Another potential issue is that the assistant is reading the file from the local repository (/home/theuser/gw/) rather than from the deployed binary. If the deployed binary is out of sync with the repository (e.g., if there were uncommitted changes or if the build process introduced differences), the source code might not match what's actually running. The session context shows that the repository has recent commits and the binaries were built and deployed, but there's always a risk of drift.
These are not mistakes yet — they are risks that the assistant's diagnostic approach carries.
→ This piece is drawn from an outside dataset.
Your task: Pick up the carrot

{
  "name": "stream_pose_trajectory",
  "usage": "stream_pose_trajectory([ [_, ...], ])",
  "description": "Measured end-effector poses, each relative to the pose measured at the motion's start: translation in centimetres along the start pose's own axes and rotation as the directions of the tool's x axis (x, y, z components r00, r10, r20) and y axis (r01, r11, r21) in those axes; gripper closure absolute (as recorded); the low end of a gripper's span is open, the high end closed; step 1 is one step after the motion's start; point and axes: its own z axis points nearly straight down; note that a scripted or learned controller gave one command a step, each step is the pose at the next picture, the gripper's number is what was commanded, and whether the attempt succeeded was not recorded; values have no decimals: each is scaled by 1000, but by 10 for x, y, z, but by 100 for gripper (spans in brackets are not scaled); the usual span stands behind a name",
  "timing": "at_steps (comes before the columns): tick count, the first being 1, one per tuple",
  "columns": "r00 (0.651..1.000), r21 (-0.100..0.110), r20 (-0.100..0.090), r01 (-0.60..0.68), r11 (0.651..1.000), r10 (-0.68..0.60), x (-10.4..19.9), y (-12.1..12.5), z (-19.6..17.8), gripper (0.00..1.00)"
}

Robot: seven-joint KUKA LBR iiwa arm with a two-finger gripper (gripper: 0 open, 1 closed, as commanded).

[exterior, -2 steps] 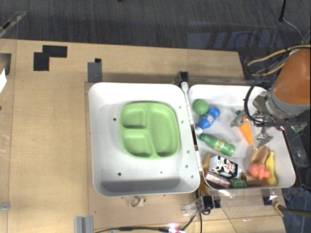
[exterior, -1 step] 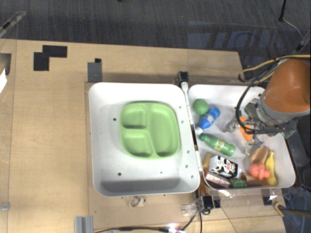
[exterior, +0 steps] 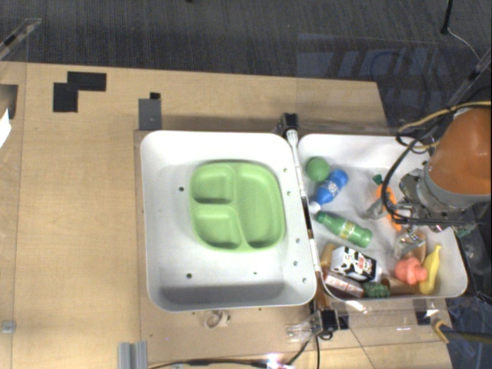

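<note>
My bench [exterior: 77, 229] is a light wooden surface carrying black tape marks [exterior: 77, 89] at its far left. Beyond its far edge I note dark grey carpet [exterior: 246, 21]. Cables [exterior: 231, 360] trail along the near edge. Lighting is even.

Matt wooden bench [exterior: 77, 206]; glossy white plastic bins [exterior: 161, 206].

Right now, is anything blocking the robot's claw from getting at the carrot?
Nothing visible lies between them. The gripper hangs low in the right bin, right beside the carrot, whose orange tip shows at the arm's edge. The green bottle lies off to the side.
</note>
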Motion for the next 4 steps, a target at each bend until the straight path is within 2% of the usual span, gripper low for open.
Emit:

The assistant's next steps will determine whether these risks materialize into actual debugging dead ends.
Conclusion
The message [assistant] [read] /home/theuser/gw/integrations/web/rpc.go is a deceptively simple action that carries immense diagnostic weight. It represents a deliberate, reasoned step in a systematic debugging process. The assistant is not just reading a file — it is executing a strategy: observe the symptom, gather evidence, search the codebase, prioritize entry points, read and analyze, and plan the next step.
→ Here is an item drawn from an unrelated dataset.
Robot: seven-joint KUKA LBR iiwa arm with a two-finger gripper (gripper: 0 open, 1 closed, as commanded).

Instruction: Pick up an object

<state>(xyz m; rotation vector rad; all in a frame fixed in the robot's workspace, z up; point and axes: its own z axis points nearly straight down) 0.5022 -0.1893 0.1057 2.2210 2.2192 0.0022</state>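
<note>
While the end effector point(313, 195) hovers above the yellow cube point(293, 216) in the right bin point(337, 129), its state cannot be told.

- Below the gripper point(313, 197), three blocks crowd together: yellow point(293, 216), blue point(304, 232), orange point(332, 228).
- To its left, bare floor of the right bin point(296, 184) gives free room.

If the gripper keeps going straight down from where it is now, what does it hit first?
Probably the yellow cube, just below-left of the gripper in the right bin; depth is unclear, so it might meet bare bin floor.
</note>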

This message also illustrates a fundamental truth about debugging complex distributed systems: the most valuable tool is not a debugger or a profiler, but a methodical approach to tracing data flow through the system. Reading source code is not a sign of desperation or confusion — it is a deliberate act of knowledge acquisition. Each file read produces new knowledge (or rules out possibilities) and informs the next step.
For the reader of this article who may not be familiar with the FGW system, this message serves as a window into the discipline of systematic debugging. It shows that even in a high-stakes production debugging session, the most effective approach is often the simplest: read the code, understand the data flow, and follow the trail from symptom to cause.